Go over the entries and report the lines where the word "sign" occurs.

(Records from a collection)
##############################

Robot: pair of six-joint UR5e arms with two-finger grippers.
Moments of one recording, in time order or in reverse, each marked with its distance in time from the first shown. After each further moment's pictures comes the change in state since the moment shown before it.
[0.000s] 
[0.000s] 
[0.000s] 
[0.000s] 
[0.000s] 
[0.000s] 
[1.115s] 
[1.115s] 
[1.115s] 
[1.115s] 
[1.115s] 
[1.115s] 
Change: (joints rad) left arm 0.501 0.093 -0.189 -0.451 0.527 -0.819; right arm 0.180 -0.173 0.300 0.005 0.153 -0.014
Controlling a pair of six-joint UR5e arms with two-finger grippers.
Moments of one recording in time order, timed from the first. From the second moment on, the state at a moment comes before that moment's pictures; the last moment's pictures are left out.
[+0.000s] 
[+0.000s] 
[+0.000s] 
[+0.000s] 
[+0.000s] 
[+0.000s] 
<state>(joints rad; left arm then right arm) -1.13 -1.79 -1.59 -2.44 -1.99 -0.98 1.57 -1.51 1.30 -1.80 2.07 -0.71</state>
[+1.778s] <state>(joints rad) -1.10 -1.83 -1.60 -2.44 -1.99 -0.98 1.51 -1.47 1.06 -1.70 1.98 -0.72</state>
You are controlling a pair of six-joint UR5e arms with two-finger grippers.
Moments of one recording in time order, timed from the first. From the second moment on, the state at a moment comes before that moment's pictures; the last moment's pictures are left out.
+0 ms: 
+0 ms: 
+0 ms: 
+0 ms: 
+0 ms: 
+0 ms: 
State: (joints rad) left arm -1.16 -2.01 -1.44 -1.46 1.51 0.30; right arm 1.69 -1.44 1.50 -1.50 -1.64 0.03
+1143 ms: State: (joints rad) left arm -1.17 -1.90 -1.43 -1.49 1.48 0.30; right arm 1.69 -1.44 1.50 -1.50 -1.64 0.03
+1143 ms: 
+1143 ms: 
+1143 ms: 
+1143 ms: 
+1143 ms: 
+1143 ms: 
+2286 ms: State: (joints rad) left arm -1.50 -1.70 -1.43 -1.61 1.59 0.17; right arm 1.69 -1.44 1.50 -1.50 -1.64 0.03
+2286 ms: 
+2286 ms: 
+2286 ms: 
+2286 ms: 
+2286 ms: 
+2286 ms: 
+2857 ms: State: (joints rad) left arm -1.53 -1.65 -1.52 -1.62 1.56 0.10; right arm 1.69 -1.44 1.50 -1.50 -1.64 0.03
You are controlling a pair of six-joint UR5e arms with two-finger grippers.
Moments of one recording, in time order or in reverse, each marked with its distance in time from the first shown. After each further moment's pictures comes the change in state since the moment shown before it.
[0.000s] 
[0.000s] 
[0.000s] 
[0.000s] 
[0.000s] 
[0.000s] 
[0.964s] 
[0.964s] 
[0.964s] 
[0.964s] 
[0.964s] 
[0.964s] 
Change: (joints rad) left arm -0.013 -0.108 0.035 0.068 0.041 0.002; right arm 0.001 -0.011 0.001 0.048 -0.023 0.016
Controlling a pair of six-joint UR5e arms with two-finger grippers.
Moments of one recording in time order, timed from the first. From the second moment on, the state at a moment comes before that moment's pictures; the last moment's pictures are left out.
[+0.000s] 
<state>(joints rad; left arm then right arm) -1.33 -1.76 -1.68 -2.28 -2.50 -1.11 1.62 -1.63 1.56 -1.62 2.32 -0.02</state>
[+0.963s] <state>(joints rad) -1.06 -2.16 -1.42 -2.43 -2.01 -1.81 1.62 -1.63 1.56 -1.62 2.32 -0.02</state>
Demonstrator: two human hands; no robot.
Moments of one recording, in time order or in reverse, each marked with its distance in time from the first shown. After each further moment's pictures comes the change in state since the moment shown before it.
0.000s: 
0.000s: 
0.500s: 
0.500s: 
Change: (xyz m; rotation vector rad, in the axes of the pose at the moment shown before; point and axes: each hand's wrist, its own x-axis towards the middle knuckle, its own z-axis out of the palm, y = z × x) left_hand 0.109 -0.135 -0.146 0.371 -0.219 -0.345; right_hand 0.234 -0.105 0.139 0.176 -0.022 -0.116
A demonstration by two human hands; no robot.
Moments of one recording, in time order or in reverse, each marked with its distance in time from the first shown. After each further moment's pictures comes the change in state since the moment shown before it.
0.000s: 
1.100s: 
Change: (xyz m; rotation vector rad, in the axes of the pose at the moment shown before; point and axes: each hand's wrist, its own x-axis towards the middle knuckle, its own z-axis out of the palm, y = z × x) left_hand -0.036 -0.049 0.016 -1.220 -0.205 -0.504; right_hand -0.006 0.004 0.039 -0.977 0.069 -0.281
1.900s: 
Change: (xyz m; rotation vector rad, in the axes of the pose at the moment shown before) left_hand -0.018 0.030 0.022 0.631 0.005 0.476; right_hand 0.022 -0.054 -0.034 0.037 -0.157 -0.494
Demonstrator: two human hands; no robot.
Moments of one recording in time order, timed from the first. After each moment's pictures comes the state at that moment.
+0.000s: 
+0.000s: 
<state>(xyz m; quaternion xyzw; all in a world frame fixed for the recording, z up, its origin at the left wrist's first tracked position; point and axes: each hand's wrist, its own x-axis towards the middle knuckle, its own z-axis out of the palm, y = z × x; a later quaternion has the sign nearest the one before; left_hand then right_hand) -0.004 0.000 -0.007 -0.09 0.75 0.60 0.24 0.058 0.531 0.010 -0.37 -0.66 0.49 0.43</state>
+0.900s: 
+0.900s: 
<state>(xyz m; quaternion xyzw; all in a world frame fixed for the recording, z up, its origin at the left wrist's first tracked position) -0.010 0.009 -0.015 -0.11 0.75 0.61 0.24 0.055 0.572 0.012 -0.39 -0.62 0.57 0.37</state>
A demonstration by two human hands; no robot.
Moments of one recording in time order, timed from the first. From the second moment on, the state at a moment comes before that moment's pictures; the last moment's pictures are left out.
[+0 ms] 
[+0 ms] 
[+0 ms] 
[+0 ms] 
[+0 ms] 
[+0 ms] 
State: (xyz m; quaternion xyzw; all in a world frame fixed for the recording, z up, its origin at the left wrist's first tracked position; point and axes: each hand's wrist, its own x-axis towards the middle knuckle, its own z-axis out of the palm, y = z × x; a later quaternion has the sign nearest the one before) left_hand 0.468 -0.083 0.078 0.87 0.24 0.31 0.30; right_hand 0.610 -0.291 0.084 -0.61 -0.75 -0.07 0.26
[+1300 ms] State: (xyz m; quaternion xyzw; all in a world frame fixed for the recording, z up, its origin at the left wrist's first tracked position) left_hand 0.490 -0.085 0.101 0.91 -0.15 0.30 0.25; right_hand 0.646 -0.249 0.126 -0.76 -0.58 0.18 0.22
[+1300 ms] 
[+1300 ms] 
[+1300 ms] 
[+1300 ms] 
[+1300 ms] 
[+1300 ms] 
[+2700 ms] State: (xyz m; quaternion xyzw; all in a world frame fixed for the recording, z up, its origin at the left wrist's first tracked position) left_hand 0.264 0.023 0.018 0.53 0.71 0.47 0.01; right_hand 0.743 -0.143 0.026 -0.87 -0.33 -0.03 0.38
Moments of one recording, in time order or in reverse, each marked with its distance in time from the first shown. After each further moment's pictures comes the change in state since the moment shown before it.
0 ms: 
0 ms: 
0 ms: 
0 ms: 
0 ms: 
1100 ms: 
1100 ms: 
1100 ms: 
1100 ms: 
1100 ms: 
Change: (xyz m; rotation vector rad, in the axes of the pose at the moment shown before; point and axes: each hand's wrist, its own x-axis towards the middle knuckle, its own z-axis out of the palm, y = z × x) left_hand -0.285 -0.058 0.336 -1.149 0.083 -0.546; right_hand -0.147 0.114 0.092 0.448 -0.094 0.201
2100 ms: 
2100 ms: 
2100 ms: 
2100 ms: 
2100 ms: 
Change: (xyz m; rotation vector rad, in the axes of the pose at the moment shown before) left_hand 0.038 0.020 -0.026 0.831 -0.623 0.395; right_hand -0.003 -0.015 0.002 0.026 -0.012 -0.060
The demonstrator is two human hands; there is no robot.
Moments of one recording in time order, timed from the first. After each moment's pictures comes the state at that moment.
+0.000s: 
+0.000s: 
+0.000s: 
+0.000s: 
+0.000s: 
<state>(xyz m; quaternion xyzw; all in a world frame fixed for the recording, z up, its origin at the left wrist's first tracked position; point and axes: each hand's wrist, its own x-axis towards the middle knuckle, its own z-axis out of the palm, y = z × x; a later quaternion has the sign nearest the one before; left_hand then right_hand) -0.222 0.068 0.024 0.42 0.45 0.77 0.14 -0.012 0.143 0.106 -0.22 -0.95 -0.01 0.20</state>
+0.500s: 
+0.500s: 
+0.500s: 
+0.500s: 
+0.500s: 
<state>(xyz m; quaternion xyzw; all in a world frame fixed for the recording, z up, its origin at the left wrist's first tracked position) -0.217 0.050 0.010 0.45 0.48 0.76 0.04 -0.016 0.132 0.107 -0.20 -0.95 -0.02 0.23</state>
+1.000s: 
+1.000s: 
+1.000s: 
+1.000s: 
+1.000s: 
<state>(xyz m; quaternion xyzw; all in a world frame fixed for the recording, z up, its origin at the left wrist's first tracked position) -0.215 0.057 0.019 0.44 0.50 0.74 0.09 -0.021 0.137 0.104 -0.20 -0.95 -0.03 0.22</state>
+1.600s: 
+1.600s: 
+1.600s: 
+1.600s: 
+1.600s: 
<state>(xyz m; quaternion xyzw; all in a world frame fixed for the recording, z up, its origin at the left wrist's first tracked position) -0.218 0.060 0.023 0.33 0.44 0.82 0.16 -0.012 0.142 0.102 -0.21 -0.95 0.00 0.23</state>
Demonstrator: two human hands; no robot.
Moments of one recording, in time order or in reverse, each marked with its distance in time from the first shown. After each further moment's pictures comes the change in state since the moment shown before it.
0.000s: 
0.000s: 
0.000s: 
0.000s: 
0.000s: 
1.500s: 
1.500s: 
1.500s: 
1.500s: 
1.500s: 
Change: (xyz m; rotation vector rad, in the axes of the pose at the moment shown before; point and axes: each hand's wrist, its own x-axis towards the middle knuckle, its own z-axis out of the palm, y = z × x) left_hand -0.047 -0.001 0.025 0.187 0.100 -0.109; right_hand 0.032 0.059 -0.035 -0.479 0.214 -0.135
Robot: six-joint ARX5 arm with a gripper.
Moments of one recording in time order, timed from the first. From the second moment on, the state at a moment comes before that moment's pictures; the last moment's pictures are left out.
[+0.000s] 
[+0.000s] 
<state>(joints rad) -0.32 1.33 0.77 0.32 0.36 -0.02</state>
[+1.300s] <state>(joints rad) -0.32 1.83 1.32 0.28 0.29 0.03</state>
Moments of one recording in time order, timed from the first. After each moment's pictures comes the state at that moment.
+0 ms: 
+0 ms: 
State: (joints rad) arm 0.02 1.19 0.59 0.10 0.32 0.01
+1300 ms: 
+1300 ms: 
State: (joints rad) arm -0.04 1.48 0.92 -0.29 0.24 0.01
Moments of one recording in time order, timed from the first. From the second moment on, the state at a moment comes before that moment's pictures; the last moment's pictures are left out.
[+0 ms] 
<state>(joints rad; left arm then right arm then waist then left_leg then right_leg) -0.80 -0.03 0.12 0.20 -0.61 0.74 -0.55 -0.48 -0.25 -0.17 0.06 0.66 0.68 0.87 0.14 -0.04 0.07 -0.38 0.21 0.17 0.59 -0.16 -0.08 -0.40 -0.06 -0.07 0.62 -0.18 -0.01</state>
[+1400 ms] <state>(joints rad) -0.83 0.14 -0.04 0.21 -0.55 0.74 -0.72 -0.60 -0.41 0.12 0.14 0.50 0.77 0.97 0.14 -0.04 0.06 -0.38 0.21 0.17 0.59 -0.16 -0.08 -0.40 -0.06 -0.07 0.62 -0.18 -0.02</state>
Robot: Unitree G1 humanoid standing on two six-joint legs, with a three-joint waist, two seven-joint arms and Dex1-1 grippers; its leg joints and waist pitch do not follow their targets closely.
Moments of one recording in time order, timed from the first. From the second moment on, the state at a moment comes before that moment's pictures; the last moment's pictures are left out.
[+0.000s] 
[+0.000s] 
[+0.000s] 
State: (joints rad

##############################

• [Task output]
<state>(xyz m; quaternion xyzw; all in a world frame fixed for the recording, z up, its origin at the left wrist's first tracked position; point and axes: each hand's wrist, its own x-axis towards the middle knuckle, its own z-axis out of the palm, y = z × x; a later quaternion has the sign nearest the one before; left_hand then right_hand) -0.004 0.000 -0.007 -0.09 0.75 0.60 0.24 0.058 0.531 0.010 -0.37 -0.66 0.49 0.43</state>
State: (xyz m; quaternion xyzw; all in a world frame fixed for the recording, z up, its origin at the left wrist's first tracked position; point and axes: each hand's wrist, its own x-axis towards the middle knuckle, its own z-axis out of the palm, y = z × x; a later quaternion has the sign nearest the one before) left_hand 0.468 -0.083 0.078 0.87 0.24 0.31 0.30; right_hand 0.610 -0.291 0.084 -0.61 -0.75 -0.07 0.26
<state>(xyz m; quaternion xyzw; all in a world frame fixed for the recording, z up, its origin at the left wrist's first tracked position; point and axes: each hand's wrist, its own x-axis towards the middle knuckle, its own z-axis out of the palm, y = z × x; a later quaternion has the sign nearest the one before; left_hand then right_hand) -0.222 0.068 0.024 0.42 0.45 0.77 0.14 -0.012 0.143 0.106 -0.22 -0.95 -0.01 0.20</state>

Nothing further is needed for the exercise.